[ABOUT THIS TASK] From the listing that follows, report the number of lines with the word "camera" in them, and no other output.

+---+

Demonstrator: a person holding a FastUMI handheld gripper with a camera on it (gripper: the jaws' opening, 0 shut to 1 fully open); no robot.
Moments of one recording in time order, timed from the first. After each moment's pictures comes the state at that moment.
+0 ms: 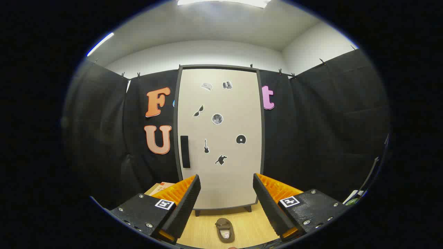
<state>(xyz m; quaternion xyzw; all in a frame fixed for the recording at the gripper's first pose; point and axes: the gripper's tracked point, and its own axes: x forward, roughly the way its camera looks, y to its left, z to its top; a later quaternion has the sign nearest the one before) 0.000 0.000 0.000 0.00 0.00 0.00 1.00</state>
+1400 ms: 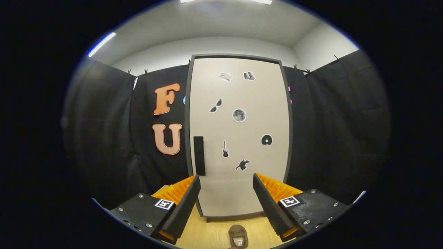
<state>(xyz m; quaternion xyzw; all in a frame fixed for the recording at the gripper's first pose) 0.080 0.081 0.000 0.00 0.01 0.06 1.00</state>
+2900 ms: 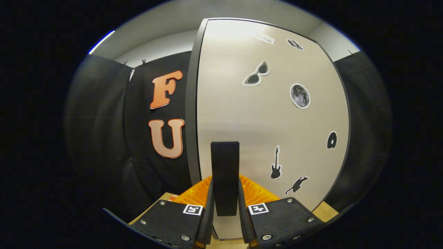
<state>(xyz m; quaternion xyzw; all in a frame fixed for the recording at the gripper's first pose) 0.250 0.172 -0.024 0.00 0.03 0.07 1.00</state>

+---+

[RESPONSE BOX] 2